[Items from a data source]
/---

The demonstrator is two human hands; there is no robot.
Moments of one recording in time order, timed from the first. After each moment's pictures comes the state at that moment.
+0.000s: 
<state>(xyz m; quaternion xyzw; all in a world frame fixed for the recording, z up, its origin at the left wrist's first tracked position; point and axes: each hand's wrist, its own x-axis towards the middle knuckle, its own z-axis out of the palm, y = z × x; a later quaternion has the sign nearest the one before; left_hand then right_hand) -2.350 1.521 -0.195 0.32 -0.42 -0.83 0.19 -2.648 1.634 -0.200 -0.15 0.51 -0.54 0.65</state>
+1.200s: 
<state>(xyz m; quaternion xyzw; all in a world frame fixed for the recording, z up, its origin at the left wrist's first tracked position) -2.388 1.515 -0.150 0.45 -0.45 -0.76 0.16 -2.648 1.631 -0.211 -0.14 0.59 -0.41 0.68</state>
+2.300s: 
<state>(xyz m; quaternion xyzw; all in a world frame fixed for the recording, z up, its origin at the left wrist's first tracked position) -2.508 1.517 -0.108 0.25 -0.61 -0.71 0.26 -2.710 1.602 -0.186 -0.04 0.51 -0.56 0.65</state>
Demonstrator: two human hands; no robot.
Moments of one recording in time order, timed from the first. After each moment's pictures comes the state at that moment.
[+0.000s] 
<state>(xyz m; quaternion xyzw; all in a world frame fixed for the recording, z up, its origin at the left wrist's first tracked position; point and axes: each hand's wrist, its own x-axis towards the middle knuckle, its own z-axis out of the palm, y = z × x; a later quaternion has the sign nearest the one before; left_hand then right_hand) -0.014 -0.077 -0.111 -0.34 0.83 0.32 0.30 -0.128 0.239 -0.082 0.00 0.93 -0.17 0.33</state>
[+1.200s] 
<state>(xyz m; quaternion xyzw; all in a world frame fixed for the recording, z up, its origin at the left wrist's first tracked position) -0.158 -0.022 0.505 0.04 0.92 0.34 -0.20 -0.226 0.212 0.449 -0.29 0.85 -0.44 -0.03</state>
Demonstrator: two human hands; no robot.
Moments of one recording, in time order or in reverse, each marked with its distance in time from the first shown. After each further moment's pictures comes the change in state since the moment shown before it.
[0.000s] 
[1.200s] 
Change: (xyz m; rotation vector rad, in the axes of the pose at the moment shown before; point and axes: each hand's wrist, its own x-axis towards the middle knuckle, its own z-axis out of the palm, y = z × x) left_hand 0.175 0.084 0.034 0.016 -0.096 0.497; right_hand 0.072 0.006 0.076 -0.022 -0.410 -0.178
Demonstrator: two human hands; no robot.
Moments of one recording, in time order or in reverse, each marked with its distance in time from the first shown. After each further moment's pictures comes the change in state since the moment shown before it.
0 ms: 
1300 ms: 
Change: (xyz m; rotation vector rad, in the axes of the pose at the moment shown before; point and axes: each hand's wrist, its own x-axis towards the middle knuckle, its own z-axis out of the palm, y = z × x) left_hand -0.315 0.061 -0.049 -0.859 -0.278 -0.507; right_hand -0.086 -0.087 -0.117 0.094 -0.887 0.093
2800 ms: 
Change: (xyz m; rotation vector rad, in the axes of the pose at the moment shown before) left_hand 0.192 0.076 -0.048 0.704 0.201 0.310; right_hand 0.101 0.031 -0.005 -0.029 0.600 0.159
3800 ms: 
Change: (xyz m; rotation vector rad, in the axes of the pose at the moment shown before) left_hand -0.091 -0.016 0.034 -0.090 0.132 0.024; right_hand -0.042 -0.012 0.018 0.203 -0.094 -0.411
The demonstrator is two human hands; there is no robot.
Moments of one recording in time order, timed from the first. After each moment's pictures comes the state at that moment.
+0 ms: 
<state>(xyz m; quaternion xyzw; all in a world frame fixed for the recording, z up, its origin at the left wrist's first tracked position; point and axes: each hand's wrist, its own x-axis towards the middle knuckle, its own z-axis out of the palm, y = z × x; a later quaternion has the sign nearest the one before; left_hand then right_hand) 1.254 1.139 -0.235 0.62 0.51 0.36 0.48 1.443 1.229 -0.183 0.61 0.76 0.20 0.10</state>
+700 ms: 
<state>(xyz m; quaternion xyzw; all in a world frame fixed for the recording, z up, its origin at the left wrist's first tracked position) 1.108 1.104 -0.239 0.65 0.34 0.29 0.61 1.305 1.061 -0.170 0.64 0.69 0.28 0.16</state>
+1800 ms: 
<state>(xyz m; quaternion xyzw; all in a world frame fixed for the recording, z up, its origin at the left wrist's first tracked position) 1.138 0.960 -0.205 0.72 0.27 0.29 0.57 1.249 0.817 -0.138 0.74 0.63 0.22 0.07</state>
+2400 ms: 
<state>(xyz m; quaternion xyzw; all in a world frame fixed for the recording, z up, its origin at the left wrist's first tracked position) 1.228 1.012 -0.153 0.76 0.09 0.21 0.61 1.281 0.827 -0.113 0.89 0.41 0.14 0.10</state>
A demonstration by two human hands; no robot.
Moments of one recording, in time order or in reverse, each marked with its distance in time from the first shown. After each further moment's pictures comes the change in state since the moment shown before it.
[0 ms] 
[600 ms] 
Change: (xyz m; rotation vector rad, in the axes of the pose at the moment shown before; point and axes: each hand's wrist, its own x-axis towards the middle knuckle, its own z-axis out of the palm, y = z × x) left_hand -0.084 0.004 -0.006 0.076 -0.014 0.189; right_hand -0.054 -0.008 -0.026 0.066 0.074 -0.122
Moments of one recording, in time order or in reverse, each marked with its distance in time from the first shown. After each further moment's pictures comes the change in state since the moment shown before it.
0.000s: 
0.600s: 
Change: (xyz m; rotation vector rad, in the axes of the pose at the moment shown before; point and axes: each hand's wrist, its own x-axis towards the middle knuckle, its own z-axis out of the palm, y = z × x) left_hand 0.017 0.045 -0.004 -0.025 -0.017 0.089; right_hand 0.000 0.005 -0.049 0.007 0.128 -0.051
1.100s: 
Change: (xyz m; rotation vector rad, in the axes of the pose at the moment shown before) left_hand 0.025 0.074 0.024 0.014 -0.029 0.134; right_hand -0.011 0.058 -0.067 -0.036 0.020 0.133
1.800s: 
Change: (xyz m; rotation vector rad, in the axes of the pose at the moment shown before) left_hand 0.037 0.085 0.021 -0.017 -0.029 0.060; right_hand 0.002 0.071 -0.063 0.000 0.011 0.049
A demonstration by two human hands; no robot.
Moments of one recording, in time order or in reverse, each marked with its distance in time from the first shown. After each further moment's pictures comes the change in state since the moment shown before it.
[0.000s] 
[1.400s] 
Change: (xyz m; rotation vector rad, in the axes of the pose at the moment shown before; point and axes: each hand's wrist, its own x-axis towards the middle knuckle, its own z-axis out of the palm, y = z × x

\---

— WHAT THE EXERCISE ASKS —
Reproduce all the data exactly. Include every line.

— TASK RESPONSE —
The demonstrator is two human hands; there is no robot.
Moments of one recording in time order, timed from the first. After each moment's pictures comes the state at that moment.
+0.000s: 
<state>(xyz m; quaternion xyzw; all in a world frame fixed for the recording, z up, its origin at the left wrist's first tracked position; point and axes: each hand's wrist, its own x-axis towards the middle knuckle, its own z-axis out of the palm, y = z × x; a later quaternion has the sign nearest the one before; left_hand then right_hand) -2.350 1.521 -0.195 0.32 -0.42 -0.83 0.19 -2.648 1.634 -0.200 -0.15 0.51 -0.54 0.65</state>
+1.200s: 
<state>(xyz m; quaternion xyzw; all in a world frame fixed for the recording, z up, its origin at the left wrist's first tracked position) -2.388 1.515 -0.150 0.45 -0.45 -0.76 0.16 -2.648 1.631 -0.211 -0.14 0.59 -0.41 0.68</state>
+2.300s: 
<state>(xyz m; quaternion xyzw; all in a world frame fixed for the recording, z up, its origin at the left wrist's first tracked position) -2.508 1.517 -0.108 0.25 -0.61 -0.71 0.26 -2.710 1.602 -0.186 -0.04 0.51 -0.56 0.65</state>
Demonstrator: two human hands; no robot.
Moments of one recording in time order, timed from the first. After each moment's pictures comes the state at that moment.
[+0.000s] 
<state>(xyz m; quaternion xyzw; all in a world frame fixed for the recording, z up, its origin at the left wrist's first tracked position; point and axes: each hand's wrist, its own x-axis towards the middle knuckle, its own z-axis out of the palm, y = z × x; a later quaternion has the sign nearest the one before; left_hand then right_hand) -0.014 -0.077 -0.111 -0.34 0.83 0.32 0.30 -0.128 0.239 -0.082 0.00 0.93 -0.17 0.33</state>
[+1.200s] 
<state>(xyz m; quaternion xyzw; all in a world frame fixed for the recording, z up, its origin at the left wrist's first tracked position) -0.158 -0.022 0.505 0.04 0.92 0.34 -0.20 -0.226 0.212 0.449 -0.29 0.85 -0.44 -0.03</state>
Demonstrator: two human hands; no robot.
Moments of one recording, in time order or in reverse, each marked with its distance in time from the first shown. After each further moment's pictures comes the change in state since the moment shown before it.
[0.000s] 
[1.200s] 
Change: (xyz m; rotation vector rad, in the axes of the pose at the moment shown before; point and axes: each hand's wrist, its own x-axis towards the middle knuckle, its own z-axis out of the palm, y = z × x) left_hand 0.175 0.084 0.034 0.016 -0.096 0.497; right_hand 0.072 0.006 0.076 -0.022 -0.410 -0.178
Demonstrator: two human hands; no robot.
Moments of one recording, in time order or in reverse, each marked with its distance in time from the first shown. After each further moment's pictures comes the change in state since the moment shown before it.
0 ms: 
1300 ms: 
Change: (xyz m; rotation vector rad, in the axes of the pose at the moment shown before; point and axes: each hand's wrist, its own x-axis towards the middle knuckle, its own z-axis out of the palm, y = z × x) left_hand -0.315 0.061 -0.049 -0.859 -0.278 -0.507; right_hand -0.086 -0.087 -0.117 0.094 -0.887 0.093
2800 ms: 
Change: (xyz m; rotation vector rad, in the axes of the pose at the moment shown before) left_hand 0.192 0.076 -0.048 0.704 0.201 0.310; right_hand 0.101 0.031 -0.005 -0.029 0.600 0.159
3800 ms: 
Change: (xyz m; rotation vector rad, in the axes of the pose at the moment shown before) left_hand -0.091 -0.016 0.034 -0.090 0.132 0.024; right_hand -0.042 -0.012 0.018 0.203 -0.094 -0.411
The demonstrator is two human hands; there is no robot.
Moments of one recording in time order, timed from the first. After each moment's pictures comes the state at that moment.
+0 ms: 
<state>(xyz m; quaternion xyzw; all in a world frame fixed for the recording, z up, its origin at the left wrist's first tracked position; point and axes: each hand's wrist, its own x-axis towards the middle knuckle, its own z-axis out of the palm, y = z × x; a later quaternion has the sign nearest the one before; left_hand then right_hand) 1.254 1.139 -0.235 0.62 0.51 0.36 0.48 1.443 1.229 -0.183 0.61 0.76 0.20 0.10</state>
+700 ms: 
<state>(xyz m; quaternion xyzw; all in a world frame fixed for the recording, z up, its origin at the left wrist's first tracked position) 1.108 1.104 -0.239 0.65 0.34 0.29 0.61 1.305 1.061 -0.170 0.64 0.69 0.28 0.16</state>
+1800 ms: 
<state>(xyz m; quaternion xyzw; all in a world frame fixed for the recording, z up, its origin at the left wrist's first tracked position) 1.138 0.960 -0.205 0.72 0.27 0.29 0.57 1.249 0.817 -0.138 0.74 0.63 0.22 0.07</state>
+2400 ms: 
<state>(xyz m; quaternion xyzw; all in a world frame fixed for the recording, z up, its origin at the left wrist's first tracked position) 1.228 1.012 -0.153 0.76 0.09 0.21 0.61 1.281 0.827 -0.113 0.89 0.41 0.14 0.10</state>
A demonstration by two human hands; no robot.
Moments of one recording, in time order or in reverse, each marked with its distance in time from the first shown. After each further moment's pictures comes the change in state since the moment shown before it.
[0 ms] 
[600 ms] 
Change: (xyz m; rotation vector rad, in the axes of the pose at the moment shown before; point and axes: each hand's wrist, its own x-axis towards the middle knuckle, its own z-axis out of the palm, y = z × x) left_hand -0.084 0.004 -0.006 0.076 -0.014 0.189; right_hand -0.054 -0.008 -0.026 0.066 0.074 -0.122
Moments of one recording, in time order or in reverse, each marked with its distance in time from the first shown. After each further moment's pictures comes the change in state since the moment shown before it.
0.000s: 
0.600s: 
Change: (xyz m; rotation vector rad, in the axes of the pose at the moment shown before; point and axes: each hand's wrist, its own x-axis towards the middle knuckle, its own z-axis out of the palm, y = z × x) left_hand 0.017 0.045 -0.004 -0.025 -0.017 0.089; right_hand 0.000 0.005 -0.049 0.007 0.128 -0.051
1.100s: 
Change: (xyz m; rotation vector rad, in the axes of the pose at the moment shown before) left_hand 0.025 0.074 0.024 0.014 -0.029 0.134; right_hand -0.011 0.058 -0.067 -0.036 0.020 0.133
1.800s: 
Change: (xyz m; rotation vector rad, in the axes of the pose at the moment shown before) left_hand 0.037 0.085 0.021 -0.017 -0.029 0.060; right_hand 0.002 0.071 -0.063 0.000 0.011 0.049
A demonstration by two human hands; no robot.
Moments of one recording, in time order or in reverse, each marked with its distance in time from the first shown. After each further moment's pictures comes the change in state since the moment shown before it.
[0.000s] 
[1.400s] 
Change: (xyz m; rotation vector rad, in the axes of the pose at the moment shown before; point and axes: each hand's wrist, its own x-axis towards the middle knuckle, its own z-axis out of the palm, y = z × x

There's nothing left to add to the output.